== Task instructions ==
Your task is to write out the entire listing exactly, omitting its pictures.
───
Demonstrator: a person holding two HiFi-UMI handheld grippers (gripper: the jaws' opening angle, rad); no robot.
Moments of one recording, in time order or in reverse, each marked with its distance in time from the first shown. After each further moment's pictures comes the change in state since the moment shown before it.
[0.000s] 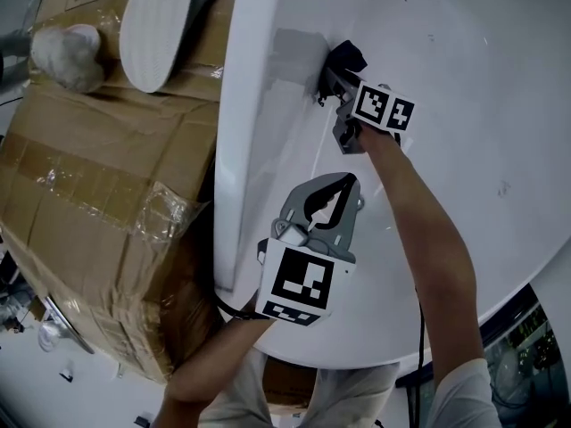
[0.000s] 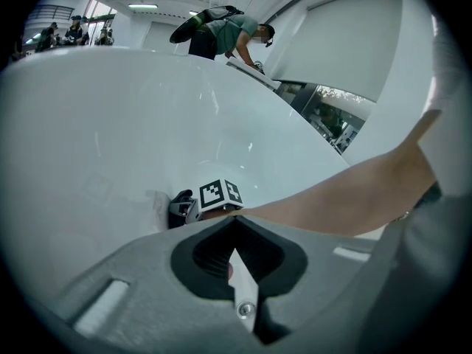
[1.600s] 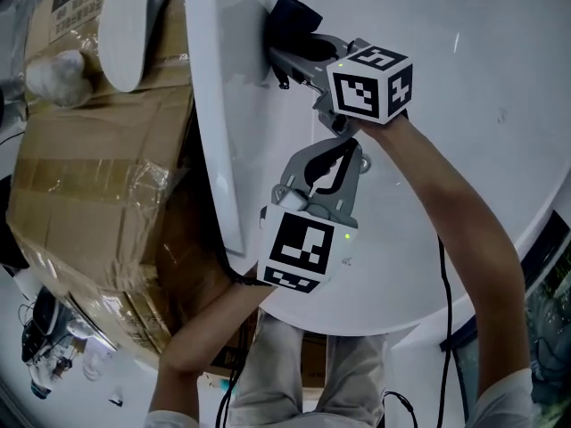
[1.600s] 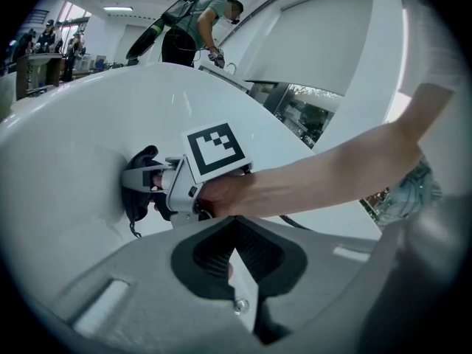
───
== Reply ==
Demonstrator: a person holding two HiFi-UMI handheld grippers (gripper: the jaws' opening angle, rad); no robot.
Moments of one recording, in time order or in reverse, each marked with its distance in time from the first shown. After each further moment's pictures comes the change in state since the moment shown before it.
[0.000s] 
[0.000s] 
[1.600s] 
[1.600s] 

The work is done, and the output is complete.